Available data

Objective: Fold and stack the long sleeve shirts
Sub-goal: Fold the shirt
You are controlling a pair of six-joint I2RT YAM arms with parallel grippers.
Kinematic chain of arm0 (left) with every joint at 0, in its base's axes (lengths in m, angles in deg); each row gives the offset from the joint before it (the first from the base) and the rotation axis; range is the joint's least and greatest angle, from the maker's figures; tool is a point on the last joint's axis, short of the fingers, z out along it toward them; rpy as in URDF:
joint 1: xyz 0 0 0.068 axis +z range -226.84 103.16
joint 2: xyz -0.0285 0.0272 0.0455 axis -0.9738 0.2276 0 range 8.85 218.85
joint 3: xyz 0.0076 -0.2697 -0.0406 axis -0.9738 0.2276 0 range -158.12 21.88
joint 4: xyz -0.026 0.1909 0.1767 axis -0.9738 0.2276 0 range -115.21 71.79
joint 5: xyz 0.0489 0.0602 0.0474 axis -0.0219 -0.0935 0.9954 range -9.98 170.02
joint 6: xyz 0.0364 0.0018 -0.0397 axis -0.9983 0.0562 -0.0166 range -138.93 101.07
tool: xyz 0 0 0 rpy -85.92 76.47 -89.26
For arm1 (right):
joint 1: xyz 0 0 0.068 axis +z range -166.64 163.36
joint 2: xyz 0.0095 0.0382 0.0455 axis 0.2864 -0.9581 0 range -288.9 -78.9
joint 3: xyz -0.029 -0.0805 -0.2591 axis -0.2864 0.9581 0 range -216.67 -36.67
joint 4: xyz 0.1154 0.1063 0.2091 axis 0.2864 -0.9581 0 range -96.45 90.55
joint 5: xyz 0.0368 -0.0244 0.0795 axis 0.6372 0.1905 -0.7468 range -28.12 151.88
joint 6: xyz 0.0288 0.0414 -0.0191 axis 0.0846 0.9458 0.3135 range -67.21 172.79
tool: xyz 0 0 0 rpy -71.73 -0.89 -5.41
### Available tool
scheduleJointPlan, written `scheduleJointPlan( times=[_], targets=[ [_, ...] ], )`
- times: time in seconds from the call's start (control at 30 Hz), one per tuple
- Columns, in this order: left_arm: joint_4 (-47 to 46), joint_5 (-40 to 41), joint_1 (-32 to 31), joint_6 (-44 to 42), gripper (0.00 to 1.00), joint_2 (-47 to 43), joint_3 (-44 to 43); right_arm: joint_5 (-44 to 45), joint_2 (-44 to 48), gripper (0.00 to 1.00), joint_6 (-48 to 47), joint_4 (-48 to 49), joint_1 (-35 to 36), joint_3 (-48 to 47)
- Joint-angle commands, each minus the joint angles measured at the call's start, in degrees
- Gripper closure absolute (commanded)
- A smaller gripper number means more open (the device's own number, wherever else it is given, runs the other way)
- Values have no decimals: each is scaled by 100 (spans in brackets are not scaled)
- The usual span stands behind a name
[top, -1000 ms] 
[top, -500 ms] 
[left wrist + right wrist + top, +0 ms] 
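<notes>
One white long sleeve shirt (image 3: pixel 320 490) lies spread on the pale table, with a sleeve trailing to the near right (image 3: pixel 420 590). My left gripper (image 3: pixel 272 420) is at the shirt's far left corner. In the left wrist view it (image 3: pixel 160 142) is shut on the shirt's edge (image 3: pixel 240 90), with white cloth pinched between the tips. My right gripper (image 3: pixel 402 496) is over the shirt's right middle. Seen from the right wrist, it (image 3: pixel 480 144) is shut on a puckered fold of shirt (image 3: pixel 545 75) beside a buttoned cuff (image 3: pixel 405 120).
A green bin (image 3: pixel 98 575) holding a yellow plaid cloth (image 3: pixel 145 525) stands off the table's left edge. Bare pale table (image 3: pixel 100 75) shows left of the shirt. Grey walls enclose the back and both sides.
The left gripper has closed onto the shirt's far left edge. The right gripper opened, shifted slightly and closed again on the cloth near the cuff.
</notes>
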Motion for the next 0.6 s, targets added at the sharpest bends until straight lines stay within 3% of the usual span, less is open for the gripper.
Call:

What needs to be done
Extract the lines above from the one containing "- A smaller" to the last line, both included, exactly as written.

Answer to this task
- A smaller gripper number means more open (the device's own number, wherever else it is given, runs the other way)
- Values have no decimals: each is scaled by 100 (spans in brackets are not scaled)
- The usual span stands behind a name
[top, -1000 ms] 
[top, -500 ms] 
[left wrist + right wrist + top, +0 ms] 
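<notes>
One white long sleeve shirt (image 3: pixel 320 490) lies spread on the pale table, with a sleeve trailing to the near right (image 3: pixel 420 590). My left gripper (image 3: pixel 272 420) is at the shirt's far left corner. In the left wrist view it (image 3: pixel 160 142) is shut on the shirt's edge (image 3: pixel 240 90), with white cloth pinched between the tips. My right gripper (image 3: pixel 402 496) is over the shirt's right middle. Seen from the right wrist, it (image 3: pixel 480 144) is shut on a puckered fold of shirt (image 3: pixel 545 75) beside a buttoned cuff (image 3: pixel 405 120).
A green bin (image 3: pixel 98 575) holding a yellow plaid cloth (image 3: pixel 145 525) stands off the table's left edge. Bare pale table (image 3: pixel 100 75) shows left of the shirt. Grey walls enclose the back and both sides.
The left gripper has closed onto the shirt's far left edge. The right gripper opened, shifted slightly and closed again on the cloth near the cuff.
</notes>
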Motion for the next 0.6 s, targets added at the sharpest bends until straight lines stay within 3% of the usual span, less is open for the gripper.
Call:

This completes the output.